A great way to think about conceptual variation is to ask children when something **doesn’t** fit into a specific set of criteria – knowing not only the properties of a maths topic but being able to explain why particular objects don’t belong in that topic too is a feature of maths mastery.

Conceptual variation means the opportunity to work on different representations of the same mathematical idea. This might be, for instance, looking at multiple representations of a number with Diennes equipment, place value counters, Gattegno grids, place value grids, arrow cards etc. These numerous representations demonstrate to pupils the different conceptual ideas that underpin a mathematical concept.

So, in the context of place value, some will reveal the quantity or value of a digit, some will show the importance of the position of a digit, others will support the order of the number and some will reveal the additive or multiplicative nature of place value.

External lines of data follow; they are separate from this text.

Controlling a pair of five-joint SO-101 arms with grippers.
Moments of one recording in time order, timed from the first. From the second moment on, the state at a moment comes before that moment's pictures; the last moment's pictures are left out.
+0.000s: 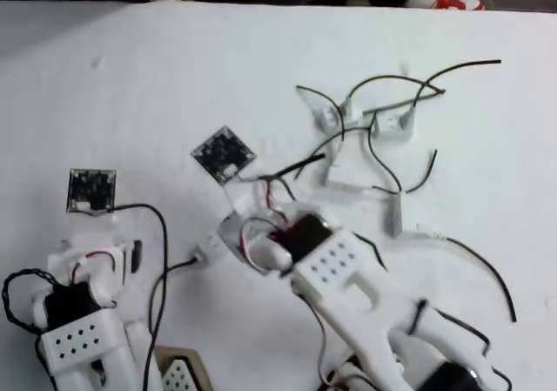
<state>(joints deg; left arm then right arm) -29.4 -76.3 80.4 62.7 -23.3 -44.6 -28.3 43.1 51.3 3.9</state>
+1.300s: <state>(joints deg) -29.5 -76.4 80.9 62.7 -23.3 -43.2 -10.2 39.5 42.2 0.4</state>
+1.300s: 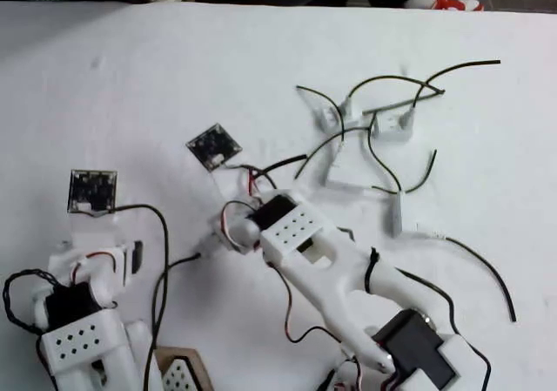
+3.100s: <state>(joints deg) -29.5 -76.4 80.9 62.7 -23.3 -42.7 2.9 33.1 50.0 4.1</state>
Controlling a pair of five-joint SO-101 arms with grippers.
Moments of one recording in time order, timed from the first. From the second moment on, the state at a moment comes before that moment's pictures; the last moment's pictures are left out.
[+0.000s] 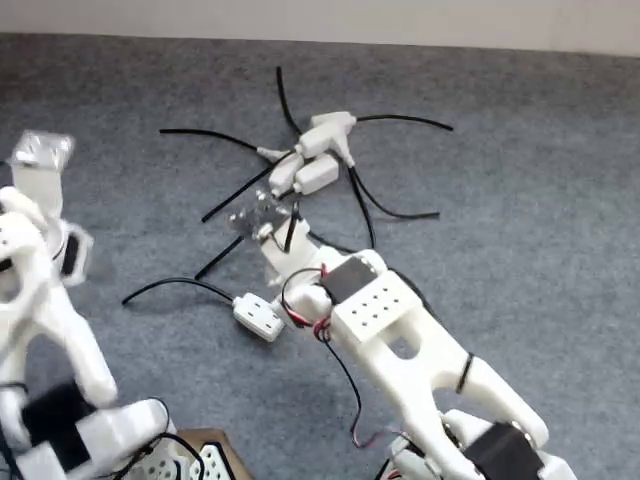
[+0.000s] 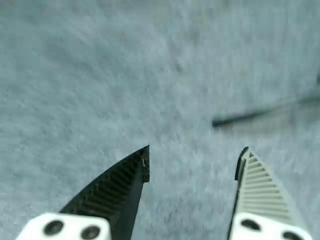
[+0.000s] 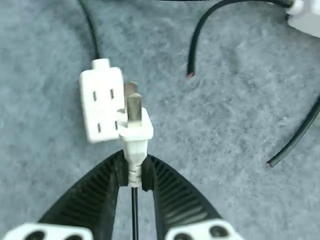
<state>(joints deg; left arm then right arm) -37.7 -13.4 19.4 76.2 -32.0 -44.4 -20.7 37.5 57.0 12.2</state>
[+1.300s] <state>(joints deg) -22.1 -103.5 93.2 44.8 -27.0 -62.5 -18.4 35.8 51.6 4.4</state>
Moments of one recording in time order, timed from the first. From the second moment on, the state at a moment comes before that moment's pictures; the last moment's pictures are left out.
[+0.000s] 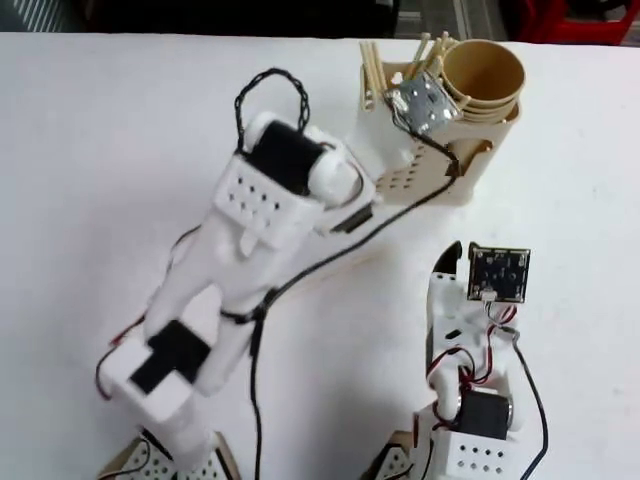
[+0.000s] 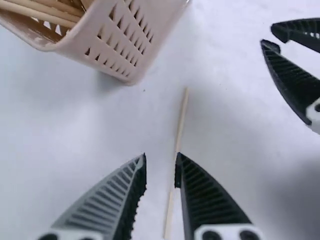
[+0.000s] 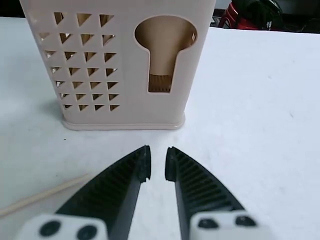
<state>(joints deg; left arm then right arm) 32.0 10.5 -37.9 102.5 -20.5 5.2 -100.8 90.0 41.5 8.0</state>
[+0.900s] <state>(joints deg) 26.8 4.5 23.4 58.8 -23.4 5.2 -100.8 90.0 41.5 8.0</state>
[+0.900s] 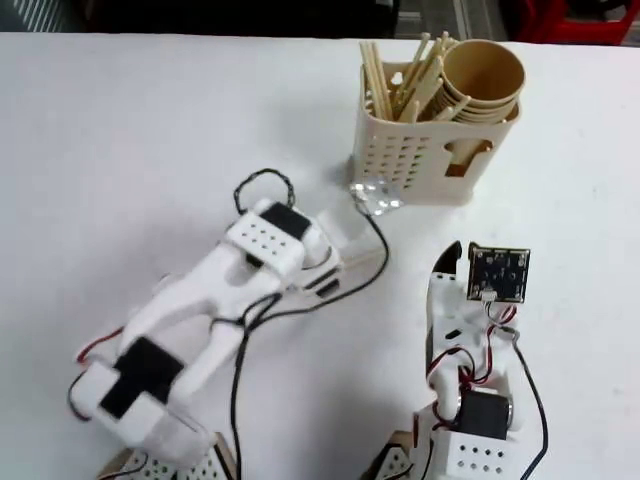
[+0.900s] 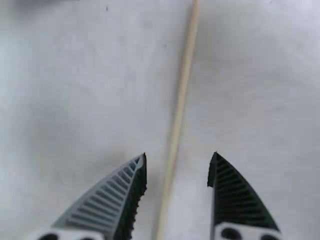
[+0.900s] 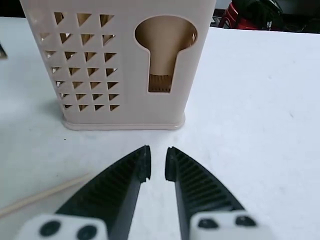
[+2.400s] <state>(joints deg) 28.0 24.8 -35.9 102.1 -23.9 5.2 -100.8 90.0 41.5 8.0</state>
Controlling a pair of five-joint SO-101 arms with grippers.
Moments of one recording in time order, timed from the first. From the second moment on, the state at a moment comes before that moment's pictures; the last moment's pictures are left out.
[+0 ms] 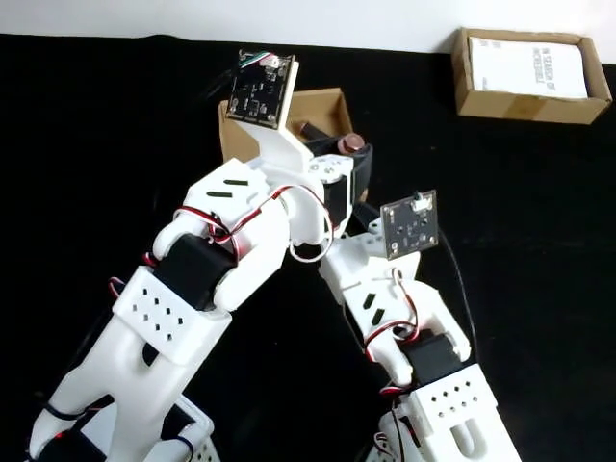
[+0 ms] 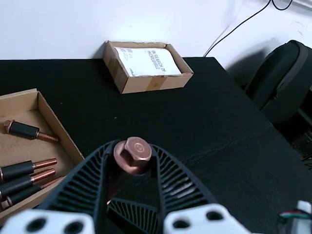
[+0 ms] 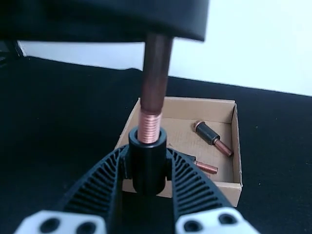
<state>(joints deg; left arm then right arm) 31.2 -34.9 16.2 43.6 22.0 -29.6 -67.3 69.1 17.9 -4.7</state>
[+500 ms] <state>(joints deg) 31.1 -35.3 16.2 61.1 21.9 -26.6 -67.1 68.4 18.0 -4.7</state>
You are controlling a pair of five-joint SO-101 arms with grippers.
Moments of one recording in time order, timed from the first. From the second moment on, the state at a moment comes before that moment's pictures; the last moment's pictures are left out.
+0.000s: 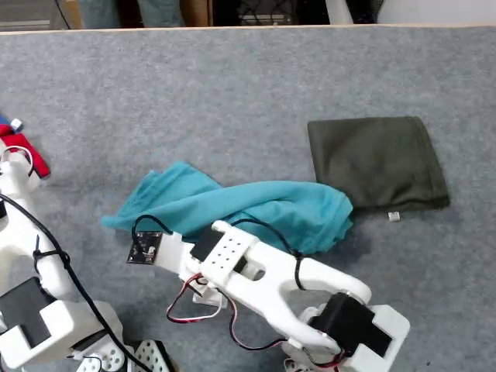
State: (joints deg) left arm -40.0 -7.9 30.5 41.0 -0.4; right arm -55.1 -6.5 47.9 59.9 24.0
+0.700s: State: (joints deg) left arm -40.0 -7.9 33.2 36.8 -0.3; right arm -55.7 3.9 41.0 62.5 24.0
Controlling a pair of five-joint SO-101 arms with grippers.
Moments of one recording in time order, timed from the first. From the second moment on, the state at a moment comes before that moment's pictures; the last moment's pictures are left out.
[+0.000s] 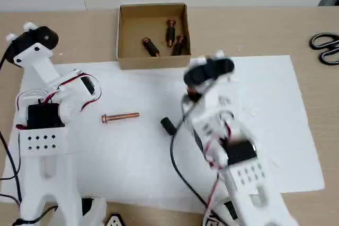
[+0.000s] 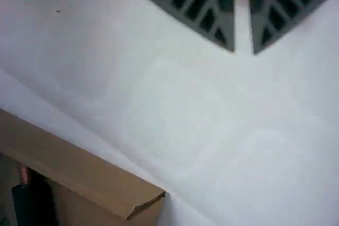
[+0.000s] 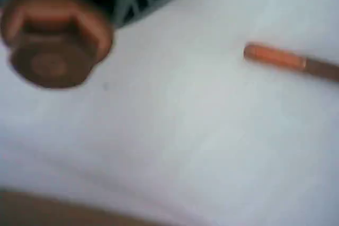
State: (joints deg) left arm -8.2 -33.7 26.1 70.0 31.4; right arm -21.9 -49.3 53.5 39.6 -6.3
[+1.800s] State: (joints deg) left arm -8.2 -33.7 26.1 74.6 31.3; right arm -21.9 77.4 -80.4 36.8 -3.6
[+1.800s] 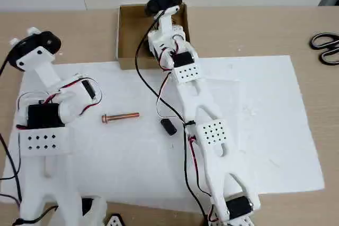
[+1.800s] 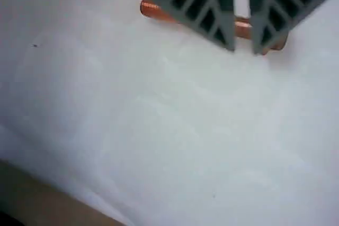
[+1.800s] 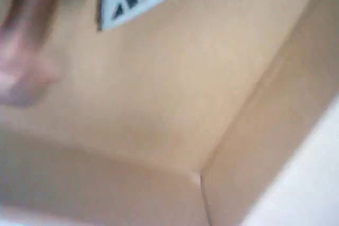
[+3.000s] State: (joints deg) left arm -8.2 -34.2 26.1 80.3 31.3; right arm -24.3 47.8 -84.4 98.1 -4.0
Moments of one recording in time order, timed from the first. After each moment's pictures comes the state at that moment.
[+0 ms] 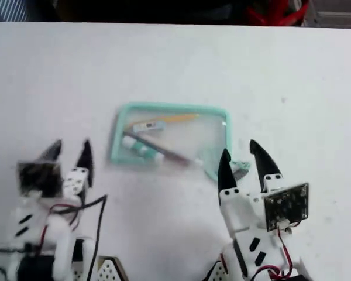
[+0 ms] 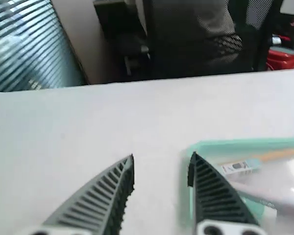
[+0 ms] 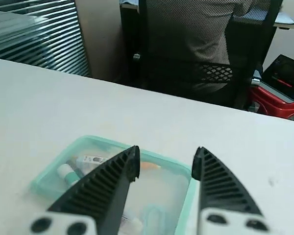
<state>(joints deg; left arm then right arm) -8.4 -103.5 64.9 66.9 -6.1 -19.3 -103.3 54.0 69.5 5.1</state>
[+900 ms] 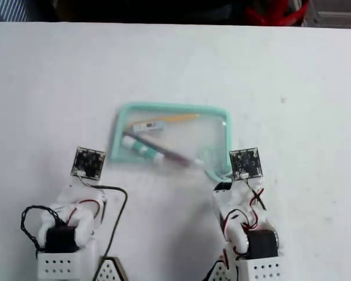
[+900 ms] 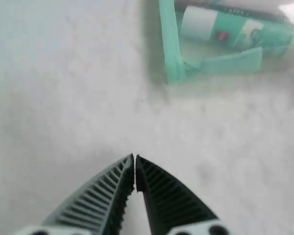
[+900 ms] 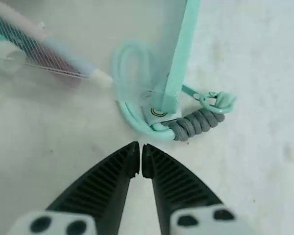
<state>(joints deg) -6.4 -103.3 94.9 73.6 -11.4 -11.0 -103.2 91.1 70.6 5.1</state>
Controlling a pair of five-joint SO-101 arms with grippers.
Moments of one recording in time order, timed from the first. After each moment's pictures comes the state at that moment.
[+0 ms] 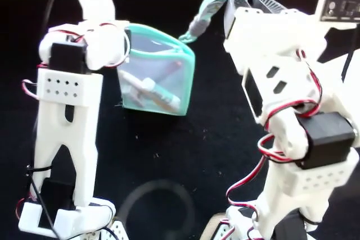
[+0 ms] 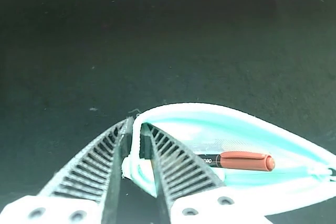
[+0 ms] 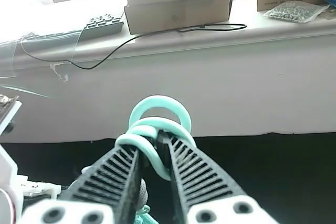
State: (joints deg) left arm 6.5 -4.2 -15.3 76.7 -10.1; right arm -18.1 -23.2 -40.3 77.0 -11.1
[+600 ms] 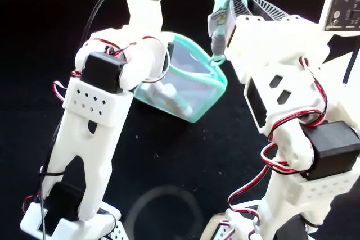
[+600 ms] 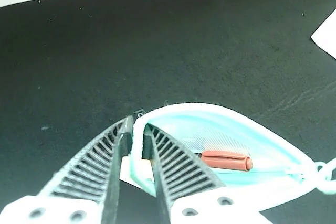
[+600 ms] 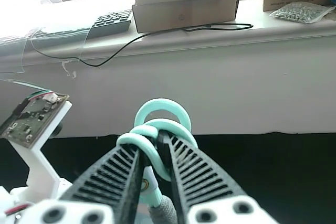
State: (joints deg) left arm 20.4 -4.4 -17.4 76.8 -10.1; right arm -19.7 -23.7 -41.3 78.1 -10.8
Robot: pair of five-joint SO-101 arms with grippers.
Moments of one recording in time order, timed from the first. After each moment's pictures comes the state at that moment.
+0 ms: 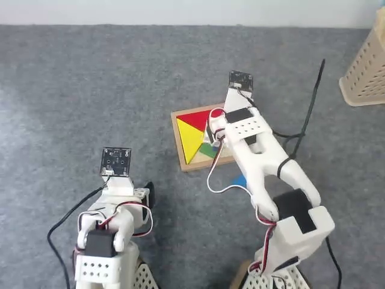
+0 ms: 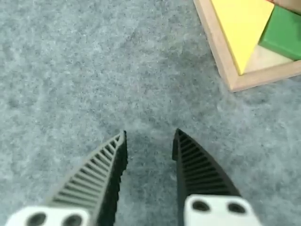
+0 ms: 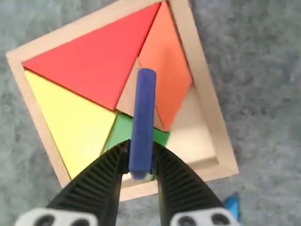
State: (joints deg) left arm -1.9 -103.4 96.7 72.9 8.0; right arm -24.6 9.5 17.6 53.5 -30.0
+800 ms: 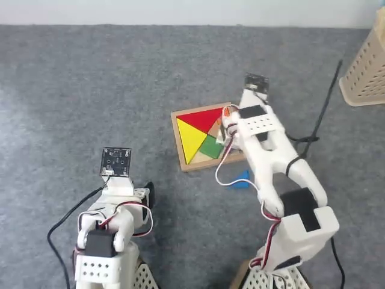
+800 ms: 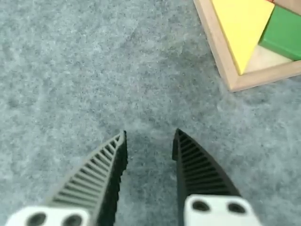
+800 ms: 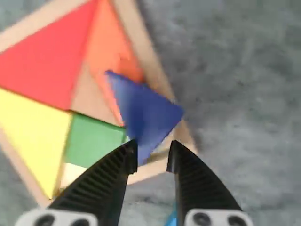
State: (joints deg) left arm -1.9 -103.4 96.7 72.9 8.0; right arm -18.7 9.5 17.6 59.4 -30.0
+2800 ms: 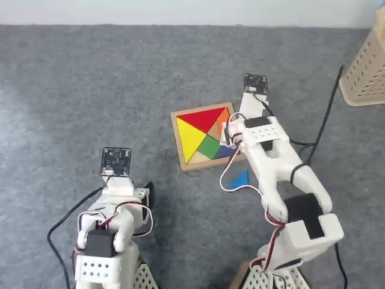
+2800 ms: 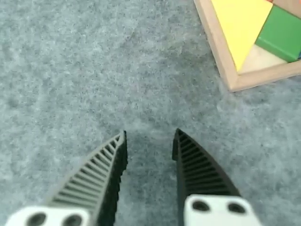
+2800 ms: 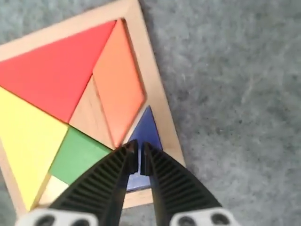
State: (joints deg) left arm -1.9 -103.4 96.7 72.9 8.0; right arm -17.9 6.2 27.0 43.8 -20.2
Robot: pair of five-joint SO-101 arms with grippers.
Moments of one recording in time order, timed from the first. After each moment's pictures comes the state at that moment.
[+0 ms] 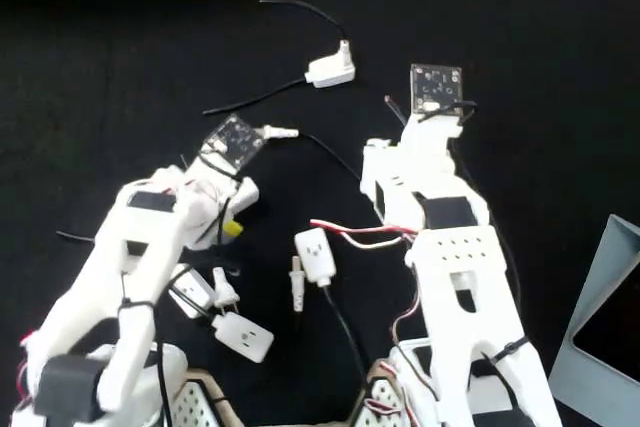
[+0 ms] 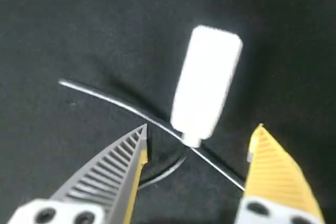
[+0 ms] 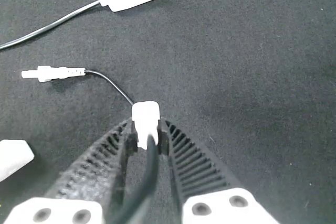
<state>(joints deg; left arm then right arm) 1.5 -24.7 56.7 37.5 -35.4 -6.4 -37.5 54.4 38.9 -8.4</state>
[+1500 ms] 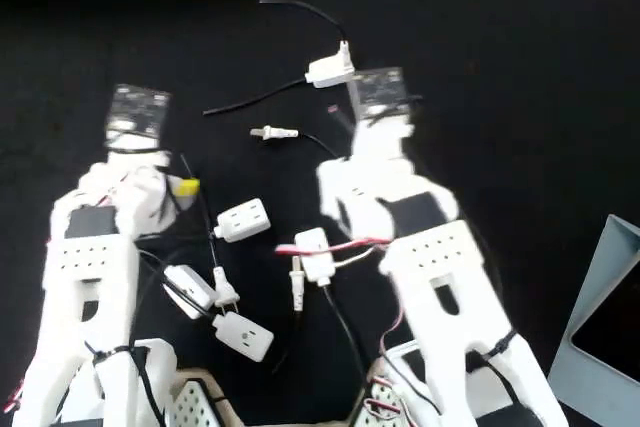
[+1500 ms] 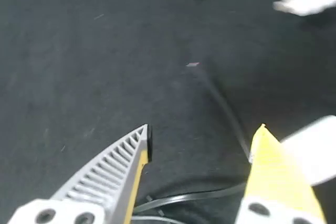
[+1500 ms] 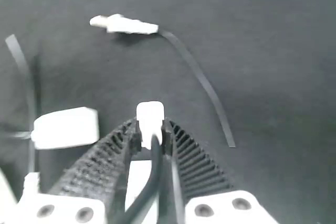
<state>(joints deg) -13.7 -41.3 57.0 43.1 -16.7 -21.1 -37.5 48.5 50.8 -8.6</state>
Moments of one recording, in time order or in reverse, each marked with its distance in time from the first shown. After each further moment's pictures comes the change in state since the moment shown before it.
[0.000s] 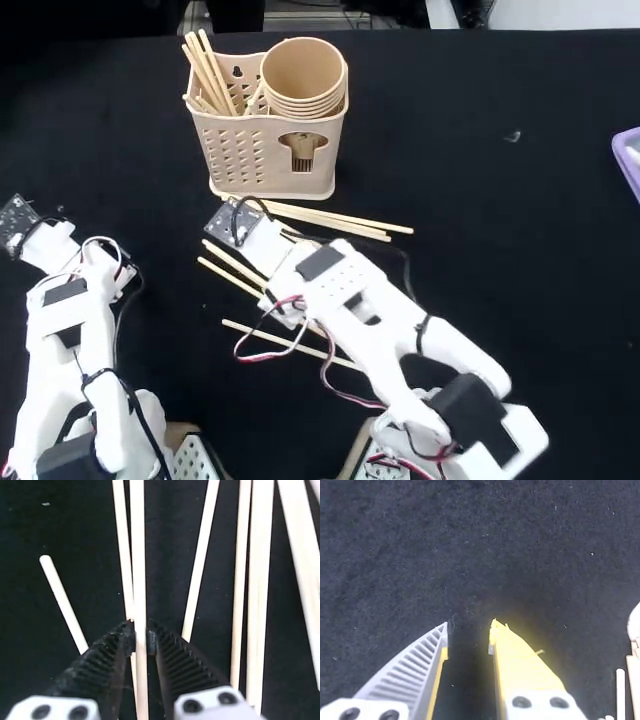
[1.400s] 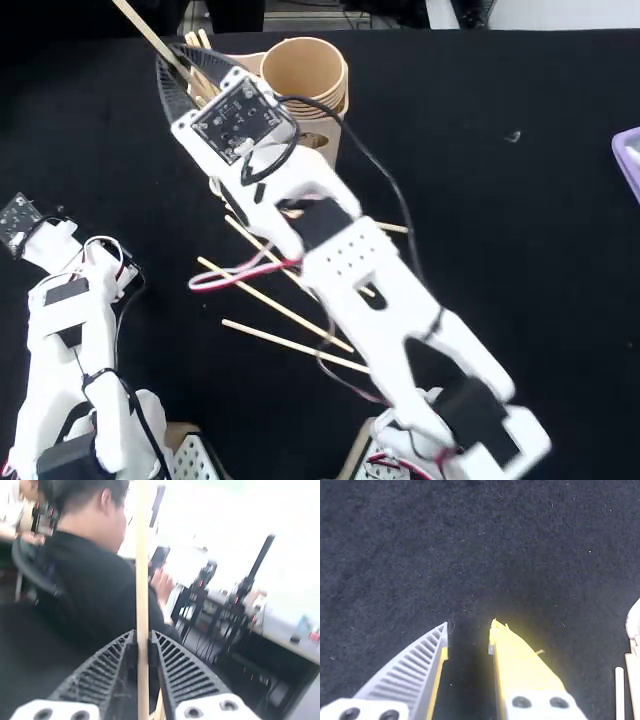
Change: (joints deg) left arm 0.4 0.0 0.0 0.0 0.0; right arm -0.2 1.4 -28.3 -56.2 0.1
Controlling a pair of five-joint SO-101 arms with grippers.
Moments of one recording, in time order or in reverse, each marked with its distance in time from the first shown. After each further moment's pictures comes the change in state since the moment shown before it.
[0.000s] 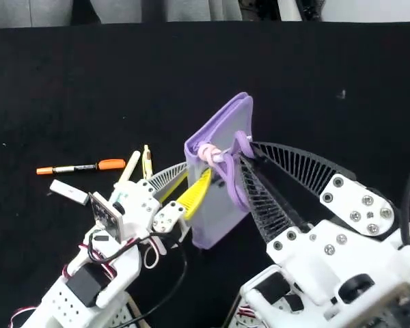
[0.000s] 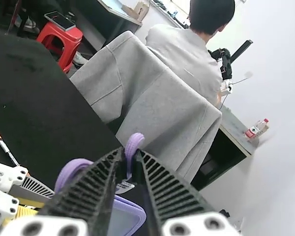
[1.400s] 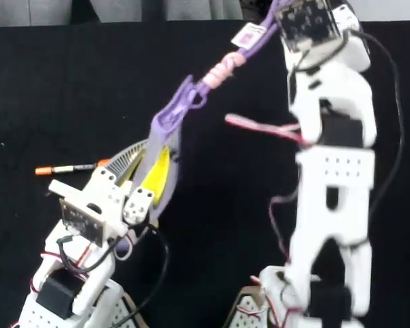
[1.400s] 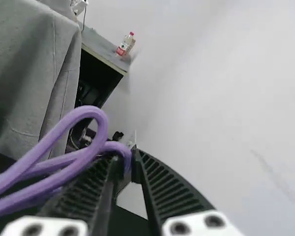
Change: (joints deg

The use of conceptual variation can be applied to all areas of the mathematical curriculum.

One website I’ve found to aid in this aspect of conceptual variation is nonexamples.com.

The site has a range of mathematical topics to choose from and will display a variety of appropriate images of both examples and non-examples relating to it. There are two modes currently: question and compare.

I feel the initial question mode would be useful for opening lessons, possibly mid-way through a unit of work. They would also be a wonderful resource to develop and assess children’s reasoning skills.

Compare mode, however, is something I would use to introduce a new concept – perhaps even just displaying examples and non-examples side by side as above and asking children what they notice.